Directions for this task » Write out the records below exactly as they appear, skipping each picture.

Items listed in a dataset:
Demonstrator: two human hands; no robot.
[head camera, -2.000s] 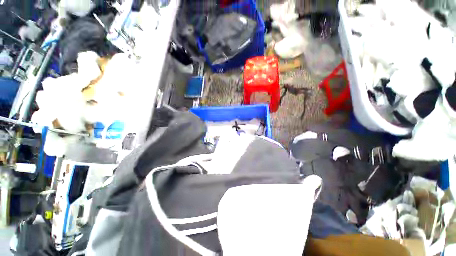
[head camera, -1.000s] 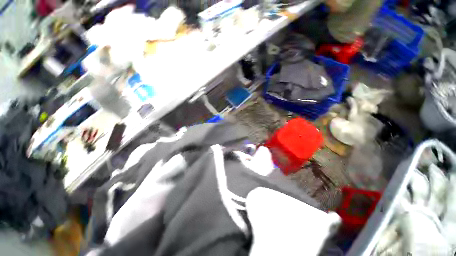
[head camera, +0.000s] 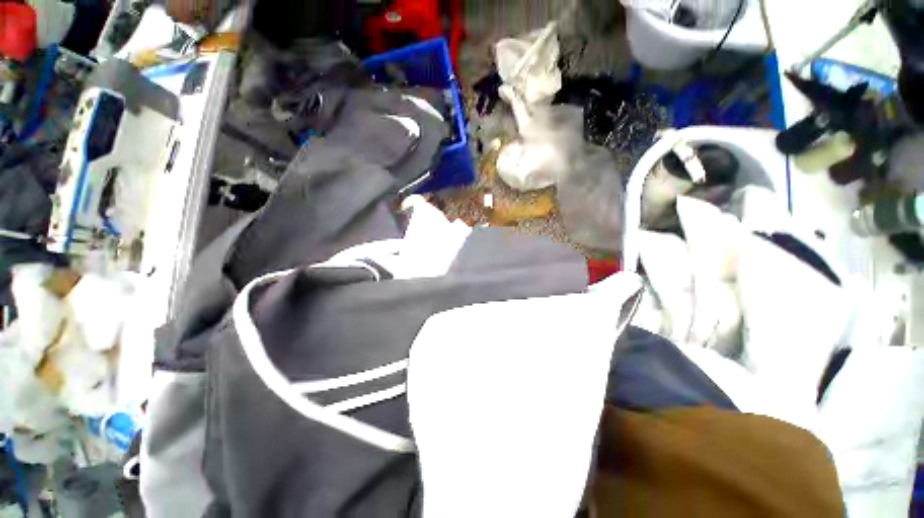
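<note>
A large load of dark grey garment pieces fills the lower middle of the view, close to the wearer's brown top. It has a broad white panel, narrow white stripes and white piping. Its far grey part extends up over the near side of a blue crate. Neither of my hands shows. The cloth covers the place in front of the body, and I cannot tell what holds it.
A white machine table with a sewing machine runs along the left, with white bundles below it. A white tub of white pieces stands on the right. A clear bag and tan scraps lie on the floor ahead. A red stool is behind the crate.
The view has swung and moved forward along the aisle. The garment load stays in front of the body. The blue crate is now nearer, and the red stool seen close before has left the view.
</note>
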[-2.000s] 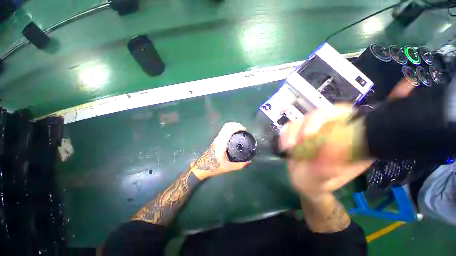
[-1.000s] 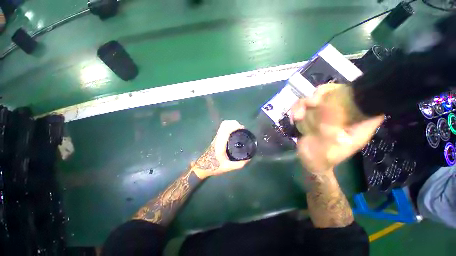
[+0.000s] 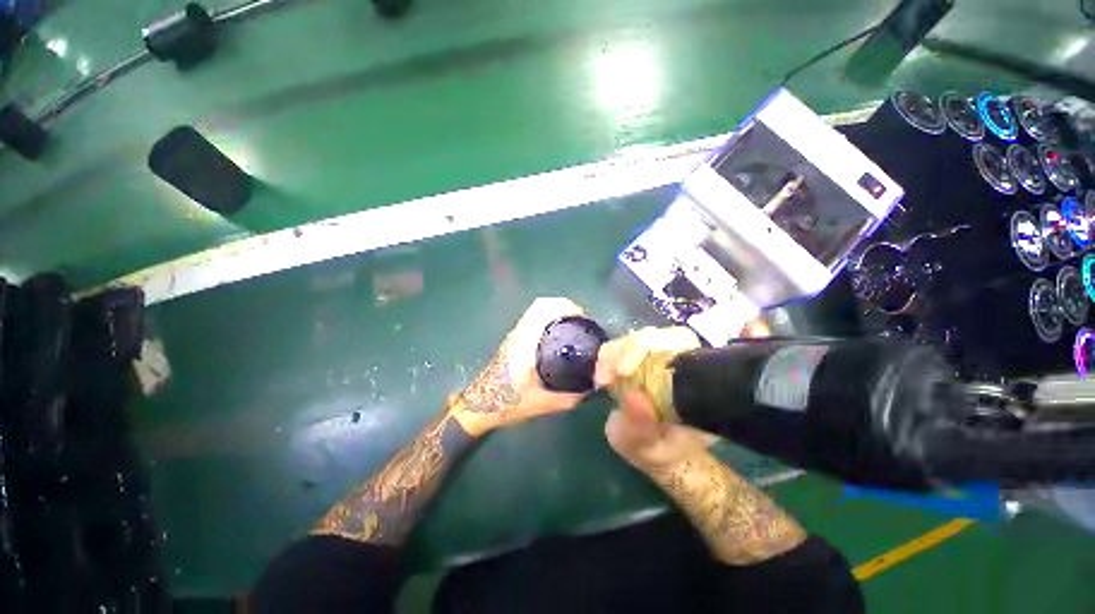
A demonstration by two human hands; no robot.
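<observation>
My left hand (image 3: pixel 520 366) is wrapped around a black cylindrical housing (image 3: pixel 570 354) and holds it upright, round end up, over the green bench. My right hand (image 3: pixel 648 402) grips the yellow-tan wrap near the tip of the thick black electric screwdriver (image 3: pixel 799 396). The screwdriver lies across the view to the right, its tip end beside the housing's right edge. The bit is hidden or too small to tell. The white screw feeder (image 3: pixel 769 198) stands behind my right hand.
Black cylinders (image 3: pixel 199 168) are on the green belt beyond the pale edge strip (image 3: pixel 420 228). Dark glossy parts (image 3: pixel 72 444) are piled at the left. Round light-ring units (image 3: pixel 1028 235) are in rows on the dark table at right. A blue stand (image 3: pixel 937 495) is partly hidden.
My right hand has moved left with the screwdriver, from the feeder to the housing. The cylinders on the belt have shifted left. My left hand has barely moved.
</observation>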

Answer to this task »
Demonstrator: two human hands; no robot.
[head camera, -2.000s] 
[head camera, -1.000s] 
[head camera, +0.000s] 
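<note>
A large load of dark grey garment pieces fills the lower middle of the view, close to the wearer's brown top. It has a broad white panel, narrow white stripes and white piping. Its far grey part extends up over the near side of a blue crate. Neither of my hands shows. The cloth covers the place in front of the body, and I cannot tell what holds it.
A white machine table with a sewing machine runs along the left, with white bundles below it. A white tub of white pieces stands on the right. A clear bag and tan scraps lie on the floor ahead. A red stool is behind the crate.
The view has swung and moved forward along the aisle. The garment load stays in front of the body. The blue crate is now nearer, and the red stool seen close before has left the view.
</note>
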[-2.000s] 
[-1.000s] 
[+0.000s] 
A demonstration by two human hands; no robot.
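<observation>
My left hand (image 3: pixel 520 366) is wrapped around a black cylindrical housing (image 3: pixel 570 354) and holds it upright, round end up, over the green bench. My right hand (image 3: pixel 648 402) grips the yellow-tan wrap near the tip of the thick black electric screwdriver (image 3: pixel 799 396). The screwdriver lies across the view to the right, its tip end beside the housing's right edge. The bit is hidden or too small to tell. The white screw feeder (image 3: pixel 769 198) stands behind my right hand.
Black cylinders (image 3: pixel 199 168) are on the green belt beyond the pale edge strip (image 3: pixel 420 228). Dark glossy parts (image 3: pixel 72 444) are piled at the left. Round light-ring units (image 3: pixel 1028 235) are in rows on the dark table at right. A blue stand (image 3: pixel 937 495) is partly hidden.
My right hand has moved left with the screwdriver, from the feeder to the housing. The cylinders on the belt have shifted left. My left hand has barely moved.
</observation>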

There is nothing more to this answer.